Helicobacter pylori (H. pylori) infection is a causal factor of gastric cancer. Among the cytokines secreted during this infection, IL-1β is highly associated with promotion and progression of gastric cancer. On the therapeutic front, eradication of H. pylori was thought to be efficient to restore gastric homeostasis. However, successful H. pylori eradication in patients with advanced stages (intestinal metaplasia) failed to diminish inflammation that is due to heightened Th17 response and elevated IL-1β levels. In fact, association between these two components was established, suggesting that IL-1β is a critical target in these cases. In this review, we will discuss the functional relevance of IL-1β in advanced H. pylori infection and how its targeting may bring clinical benefit.
Keywords: Helicobacter pylori; IL-1β; gastric cancer; inflammation.
Helicobacter pylori (H. pylori) infection is a causal factor of gastric cancer.

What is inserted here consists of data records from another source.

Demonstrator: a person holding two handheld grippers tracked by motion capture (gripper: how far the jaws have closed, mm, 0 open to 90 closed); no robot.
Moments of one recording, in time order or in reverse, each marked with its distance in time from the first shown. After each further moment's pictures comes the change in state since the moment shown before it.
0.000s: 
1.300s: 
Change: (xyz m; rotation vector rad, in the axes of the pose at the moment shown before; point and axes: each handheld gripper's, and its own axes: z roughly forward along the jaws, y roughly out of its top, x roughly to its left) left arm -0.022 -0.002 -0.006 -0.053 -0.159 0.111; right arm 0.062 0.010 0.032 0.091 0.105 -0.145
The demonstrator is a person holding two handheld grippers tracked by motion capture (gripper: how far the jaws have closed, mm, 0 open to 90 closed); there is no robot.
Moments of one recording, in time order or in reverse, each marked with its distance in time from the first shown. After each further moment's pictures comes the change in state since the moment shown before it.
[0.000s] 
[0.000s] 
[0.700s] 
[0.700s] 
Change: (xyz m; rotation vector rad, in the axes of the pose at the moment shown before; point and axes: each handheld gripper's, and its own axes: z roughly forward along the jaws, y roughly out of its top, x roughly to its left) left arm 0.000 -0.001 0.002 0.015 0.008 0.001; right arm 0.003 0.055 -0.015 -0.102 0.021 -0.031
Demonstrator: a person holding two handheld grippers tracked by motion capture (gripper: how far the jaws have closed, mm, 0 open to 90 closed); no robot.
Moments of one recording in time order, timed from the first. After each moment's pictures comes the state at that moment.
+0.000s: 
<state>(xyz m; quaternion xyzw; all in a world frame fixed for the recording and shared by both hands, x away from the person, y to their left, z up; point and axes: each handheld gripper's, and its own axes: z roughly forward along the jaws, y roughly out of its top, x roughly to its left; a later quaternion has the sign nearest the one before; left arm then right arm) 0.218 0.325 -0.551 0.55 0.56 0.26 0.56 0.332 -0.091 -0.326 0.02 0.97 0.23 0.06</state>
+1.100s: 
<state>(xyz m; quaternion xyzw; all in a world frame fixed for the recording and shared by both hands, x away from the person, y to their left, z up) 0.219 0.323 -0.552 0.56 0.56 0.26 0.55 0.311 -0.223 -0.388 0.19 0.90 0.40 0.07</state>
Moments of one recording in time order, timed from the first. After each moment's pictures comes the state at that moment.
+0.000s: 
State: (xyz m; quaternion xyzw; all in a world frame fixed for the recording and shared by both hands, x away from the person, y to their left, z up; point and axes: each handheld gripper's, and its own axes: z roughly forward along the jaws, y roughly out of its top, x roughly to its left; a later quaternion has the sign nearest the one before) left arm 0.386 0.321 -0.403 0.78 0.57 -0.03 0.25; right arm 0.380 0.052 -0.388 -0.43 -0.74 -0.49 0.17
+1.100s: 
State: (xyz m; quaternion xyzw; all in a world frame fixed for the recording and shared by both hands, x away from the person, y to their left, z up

This disease is strongly associated to an inflammatory factor (interleukin 1β). On the therapeutic front, eradication of H. pylori was thought to be efficient to restore gastric comfort. However, successful H. pylori eradication in patients with advanced stages of this infection failed to diminish inflammation, due to the inflammatory factor cited preciously, thereby exacerbating gastric tissue damage. In this review, we will discuss the functional relevance of IL-1β in advanced H. pylori infection and how its targeting may bring clinical benefit.